Prompt:
Look through the records below, and whenever a line contains "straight", copy it.

Data excerpts:
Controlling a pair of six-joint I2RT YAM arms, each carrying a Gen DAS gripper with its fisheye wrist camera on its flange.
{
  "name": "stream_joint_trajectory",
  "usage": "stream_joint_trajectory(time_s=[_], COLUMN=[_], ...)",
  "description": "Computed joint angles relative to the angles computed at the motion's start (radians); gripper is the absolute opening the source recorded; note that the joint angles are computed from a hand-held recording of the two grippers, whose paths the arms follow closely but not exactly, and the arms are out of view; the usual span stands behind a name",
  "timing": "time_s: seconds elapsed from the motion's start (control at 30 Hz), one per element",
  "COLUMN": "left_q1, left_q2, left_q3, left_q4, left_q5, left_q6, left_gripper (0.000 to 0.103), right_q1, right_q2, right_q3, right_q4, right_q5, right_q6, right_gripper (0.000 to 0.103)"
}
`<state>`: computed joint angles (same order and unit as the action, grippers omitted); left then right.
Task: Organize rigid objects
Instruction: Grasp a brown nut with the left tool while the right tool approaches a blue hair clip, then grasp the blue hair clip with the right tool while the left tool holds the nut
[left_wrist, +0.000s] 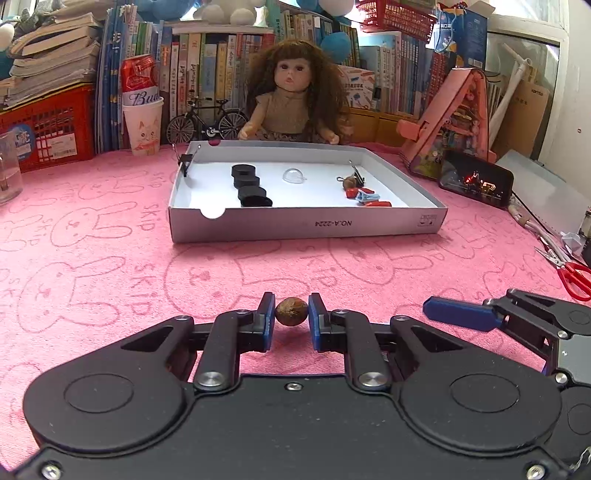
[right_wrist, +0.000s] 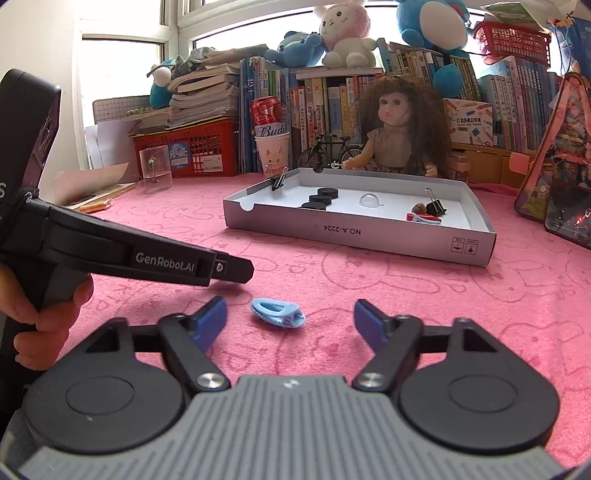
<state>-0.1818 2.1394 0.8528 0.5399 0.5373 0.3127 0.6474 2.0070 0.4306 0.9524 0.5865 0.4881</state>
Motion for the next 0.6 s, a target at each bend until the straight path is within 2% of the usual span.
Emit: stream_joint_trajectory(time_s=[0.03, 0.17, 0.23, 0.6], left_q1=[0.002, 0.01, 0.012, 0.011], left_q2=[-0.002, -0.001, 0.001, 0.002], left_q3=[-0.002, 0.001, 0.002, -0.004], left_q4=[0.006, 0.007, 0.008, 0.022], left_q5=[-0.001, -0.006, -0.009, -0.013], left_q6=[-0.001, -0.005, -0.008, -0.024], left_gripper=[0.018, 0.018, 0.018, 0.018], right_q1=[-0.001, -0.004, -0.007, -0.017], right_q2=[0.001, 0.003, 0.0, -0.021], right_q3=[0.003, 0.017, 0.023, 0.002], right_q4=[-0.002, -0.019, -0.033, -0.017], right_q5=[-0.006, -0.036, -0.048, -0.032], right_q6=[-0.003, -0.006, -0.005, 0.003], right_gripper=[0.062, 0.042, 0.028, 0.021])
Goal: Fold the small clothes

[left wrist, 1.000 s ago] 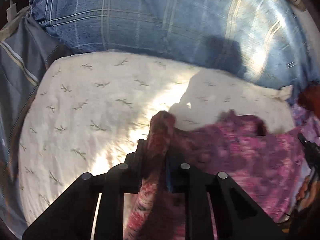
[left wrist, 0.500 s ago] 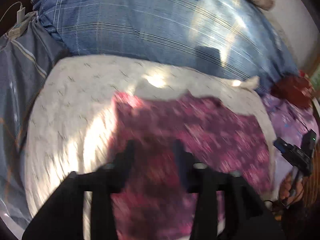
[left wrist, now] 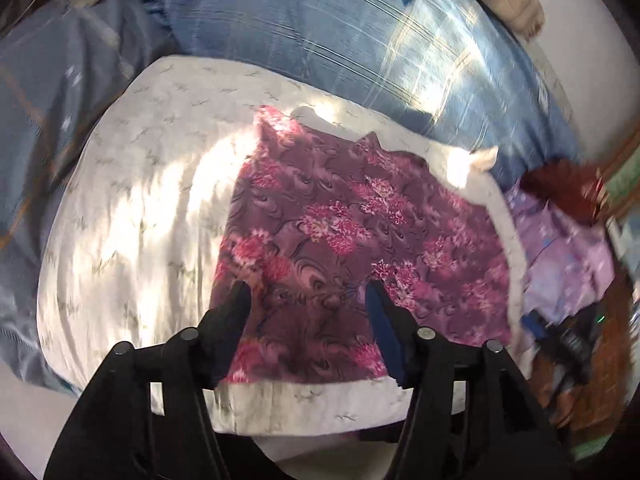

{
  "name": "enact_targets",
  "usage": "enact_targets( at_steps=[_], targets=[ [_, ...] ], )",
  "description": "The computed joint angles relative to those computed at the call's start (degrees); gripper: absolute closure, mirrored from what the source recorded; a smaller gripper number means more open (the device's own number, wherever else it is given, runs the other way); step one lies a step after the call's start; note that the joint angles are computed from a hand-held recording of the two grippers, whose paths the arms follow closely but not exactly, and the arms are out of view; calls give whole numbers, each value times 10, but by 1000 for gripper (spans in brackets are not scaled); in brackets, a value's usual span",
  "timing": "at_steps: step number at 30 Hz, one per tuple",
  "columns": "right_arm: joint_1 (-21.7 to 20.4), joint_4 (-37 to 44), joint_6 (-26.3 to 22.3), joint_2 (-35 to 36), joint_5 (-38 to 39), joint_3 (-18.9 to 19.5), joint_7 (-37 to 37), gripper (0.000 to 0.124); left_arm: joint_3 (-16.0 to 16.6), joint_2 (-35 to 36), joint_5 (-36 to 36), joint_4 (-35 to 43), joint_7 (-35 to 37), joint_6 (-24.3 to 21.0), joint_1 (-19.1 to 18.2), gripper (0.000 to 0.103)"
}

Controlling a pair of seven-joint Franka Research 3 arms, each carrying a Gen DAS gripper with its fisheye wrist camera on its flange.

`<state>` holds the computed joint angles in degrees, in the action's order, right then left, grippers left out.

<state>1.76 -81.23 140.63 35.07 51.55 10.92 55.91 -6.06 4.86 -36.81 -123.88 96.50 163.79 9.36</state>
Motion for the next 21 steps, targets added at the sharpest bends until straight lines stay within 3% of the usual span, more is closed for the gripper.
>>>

Problem solution:
Motion for the next 0.6 s, a target at each bend until the straight path is within 2% of the usual span.
Motion for the next 21 steps, targets added at the sharpest bends until straight lines stay within 3% of the usual span, more is closed for the gripper.

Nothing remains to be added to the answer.